# Greetings from Ontario



## Bro. D. Edward (Apr 13, 2013)

Fraternal greetings from Burford Lodge #106 in the Province of Ontario Canada. 

This App for my phone is exactly what i needed to pass the time between lodge meetings. 
A big THANK YOU to the App creator (Blake?)  and all the active members for reflecting the light into my pocket! I can clearly see there are many well spoken people to learn from here. 

I have been reading over (and learning from) all of the posts on this site in the last couple weeks, and they all add to the feeling of brotherly love i share with my lodge brethren.
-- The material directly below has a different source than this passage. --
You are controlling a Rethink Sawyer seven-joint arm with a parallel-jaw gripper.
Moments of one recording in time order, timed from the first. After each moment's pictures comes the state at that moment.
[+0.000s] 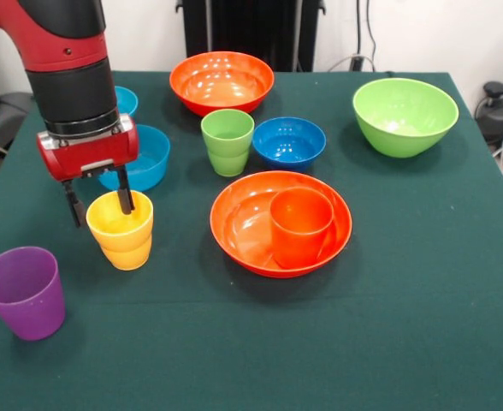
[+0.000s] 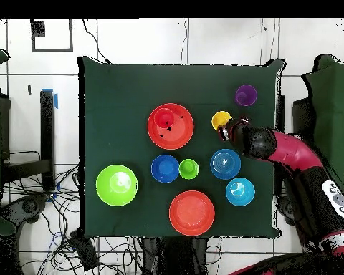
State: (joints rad) arm -0.86 -0.42 0.47 1.49 -0.44 0.47 1.01
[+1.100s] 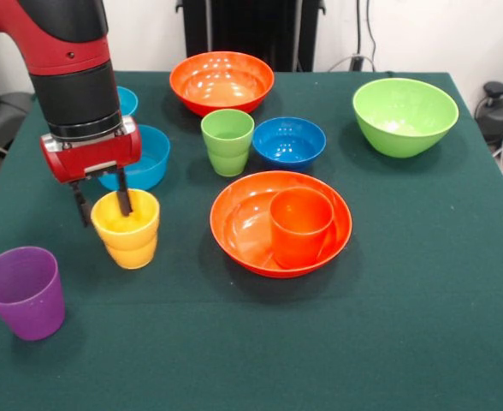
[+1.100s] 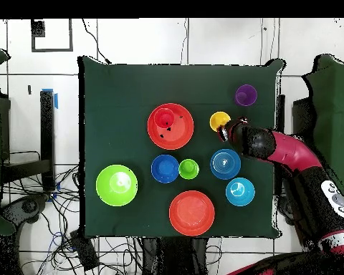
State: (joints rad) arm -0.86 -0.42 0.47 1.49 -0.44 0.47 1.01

It's quite refreshing to find that connection with men from across the globe!  

I look forward to interacting, sharing and challenging thoughts with all of you. 

Fraternally yours,
Dave


----------



## widows son (Apr 13, 2013)

Welcome Dave, I too am from Ontario.


----------



## martin (Apr 13, 2013)

Hey brother welcome . Im from ontario too maple- woodbridge


----------



## DJGurkins (Apr 14, 2013)

Wow you guys from Canada better be careful or someone might think you are planning a take over. LOL Welcome to the Forum Bro. D.  Edward. Enjoy the light that abounds.


----------



## Brett (Apr 14, 2013)

I'm in Ontario too, Fort William 415.

Freemason Connect Mobile


----------



## widows son (Apr 14, 2013)

We come in peace...eh


----------



## Bro. D. Edward (Apr 14, 2013)

Haha...  And we brought our own beer too eh.  

It's nice to see some local guys on here as well. Thanks for the welcome gentlemen. 


Freemason Connect Mobile


----------



## Bro. Stewart P.M. (Apr 14, 2013)

Welcome!!


----------



## lawyer_taj (Apr 15, 2013)

Greetings from Lodge Itebite 1619 S.C., Edo State Nigeria.


Freemason Connect Mobile


----------



## cog41 (Apr 15, 2013)

Greetings from East Texas!


----------



## Benjamin Baxter (Apr 16, 2013)

Welcome Bro Dave. I agree this app is a great way to pass the time and get some answers while doing it.

Freemason Connect Mobile


----------